K4

まめいえ

第1話

「キャアァァァ! Kケイフォーよ! 向こうからK4がやってくるわ!」

「はぁ、尊い! 見ているだけで幸せ!」

「黒崎カイ様、今日もかっこいいわぁ!」

「ま、眩しすぎて近寄れない!」

 廊下の向こうから、圧倒的な存在感を放つ四人が横並びになって歩いてくる。可愛かわい学園高潔なる黒薔薇の騎士団、通称K4と呼ばれている先輩方。四人ともみんな剣術と魔法に長けていて、とってもかっこいいの。廊下を歩いているだけで、ご覧の通り。みんなキャーキャー言って大騒ぎになっちゃうんだ。確かにかっこいいし、素敵な先輩方だけど……正直言って、私には無縁の存在だよね。はるかはるか遠くにいる、憧れよりも上の存在的な?

 K4っていうのは、「K愛学園」「K潔なる」「K薔薇の」「K士団」の頭文字から付けられた名前だって聞いたことがある。でもある友達は「四人の名前の頭文字からつけられたんだ」だ、ともいっていた。

 確かに、クールでかっこいい炎使いの「黒崎くろさきカイ」先輩。

 K4の中で唯一の女性、とっても美人で仕草もお嬢様な「桐原きりはらクレア」先輩。

 ちょっと垂れ目で優しそうな雰囲気の「海堂かいどうキョウ」先輩。

 そして、褐色の肌が印象的な、体の大きな「剣持けんもちコーエン」先輩。

 確かに、全員イニシャルが「K.K」なんだよね。だからK4と呼ばれているっていうのも納得できる。だけど、名前がみんな「K.K」だなんて、出来過ぎな気もするんだけど……。

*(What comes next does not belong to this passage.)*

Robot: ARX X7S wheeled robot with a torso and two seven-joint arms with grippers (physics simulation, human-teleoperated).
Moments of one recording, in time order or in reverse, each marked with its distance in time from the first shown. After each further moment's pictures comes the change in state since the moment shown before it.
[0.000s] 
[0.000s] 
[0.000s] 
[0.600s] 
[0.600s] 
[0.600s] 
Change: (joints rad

 でもさ「K崎」「Kイ様」「K日も」「Kっこいい!」毎日のようにみんなが言っているこのセリフもある意味、K4だよね。もうなんか何でもありな気がする。

 そんなことを思っていると、私の目の前をK4の先輩方が通り過ぎて行く。あれ、一瞬、黒崎カイ先輩が私を見た気がしたけど……気のせいだよね。私、というか私の方、といったほうが正しいかもしれないけど。

「きゃあああっ! カイ様が、カイ様が私のことを見たわぁ!」

 私の後ろにいた他の女の子が顔を真っ赤にして、両手で頬を押さえている。その隣の子は嬉しすぎて気絶しそうになっていた。

 だよね、何の接点もない私を見るなんてありえないし。おおかた、後ろの女の子が何かしらのアピールをしていたのかも。

 はあ、私もK4の先輩方のように……とまではいかないけど、立派な治癒師になれるように勉強をがんばらなくっちゃ!


 私の名前は小岩井こいわいくるみ。可愛学園中等部の1年生。

 この学園では剣や魔法の勉強をして、冒険者になるためにみんながんばっているんだ。私は冒険者の中でも、治癒師になりたくてこの学園に入学したの。パパもママも治癒師をしていて、小さな村で冒険者のみんなの手助けをしているんだ。以前パパは「僕たちは戦うことは得意じゃないけれど、こうしてみんなの役に立てていることが嬉しいんだよ」って話してくれた。ママもそれを聞いてうんうんとうなづいていたのを覚えている。結構前の話だけど、いまだに心の中に残っているんだ。そんな二人の姿を見て、わたしも父や母のようになりたいなと思ったの。

 だけど、いざ入学してみるとみんなレベルの高さにびっくり。入学前から剣の基礎が出来上がっている子がいたり、すでに初級魔法を習得し終えている子も……。そういう子が大勢だったんだ。それに比べて私が使えるのは初級の治癒魔法だけ。何度も心が挫けそうになったけど、その度に私はカバンにぶら下げてある「サーシャちゃん」のぬいぐるみを握りしめては心を奮い立たせているの。

 ああ、「サーシャちゃん」というのは私が好きなアニメ「最弱勇者」の中に出てくる、魔王なのに可愛い女の子という設定のキャラクター。好きが高じて自分でイラストを描いたり、ぬいぐるみなどのグッズまで自作するようになっちゃったんだ。実は昔から絵を描いたり、何かを作ったりするのが好きで、今でも大切な趣味として続けているの。

「おーい、くるみちゃん! 次の授業、地下のダンジョンで実地演習だよ! 早く早く!」

 K4の先輩方が通り過ぎた廊下の方で、同じクラスの進藤もみじちゃんが私に手を振っている。そうだった、今日はクラスのメンバーでチームを組んで地下のダンジョンに潜るんだった! 私は急いで準備を済ませて、地下のダンジョンの入り口へと急いだ。